Major projects will take some time to get off the ground. Let’s get on with the planning of what we need to do in any case, and figure out how a major public investment program should be financed  a bit down the road when the lay of the land is a bit clearer. We can plan to balance the books through a mild downturn, but should be prepared to run a modest deficit if  revenues don’t come in as anticipated.

The lion’s share of income gains over the past decade have gone to the top 1% while wages and the living standards of Canada’s working families have stagnated. A Budget which seriously addressed the possibility or prospect of a  recession would focus on improving our EI system in terms of access to benefits and the level of benefits, and provide income support for lower income working families who are emost likley to bear the brunt of layoffs and reduced hiring. We should raise refundable tax credits, starting with a significant increase to Canada Child Tax Benefit as called for and costed out by the Caledon Institute this week.

In short, things are looking bad.

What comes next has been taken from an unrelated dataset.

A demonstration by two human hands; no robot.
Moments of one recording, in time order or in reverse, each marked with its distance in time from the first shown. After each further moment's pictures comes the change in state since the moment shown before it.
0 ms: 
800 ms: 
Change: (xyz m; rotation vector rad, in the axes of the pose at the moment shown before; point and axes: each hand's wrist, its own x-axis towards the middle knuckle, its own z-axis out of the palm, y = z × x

We should plan for the worst, rather than just hope it will all go away.

Enjoy and share:

Comments

Comment from tom s.
Time: January 22, 2008, 2:05 pm

Hope this is not off topic, but I was wondering whether the relatively small exposure of Canadian banks to the sub-prime events would be much worse if the government had let them merge a year or two ago, so they could go and play with the big boys as they wanted to.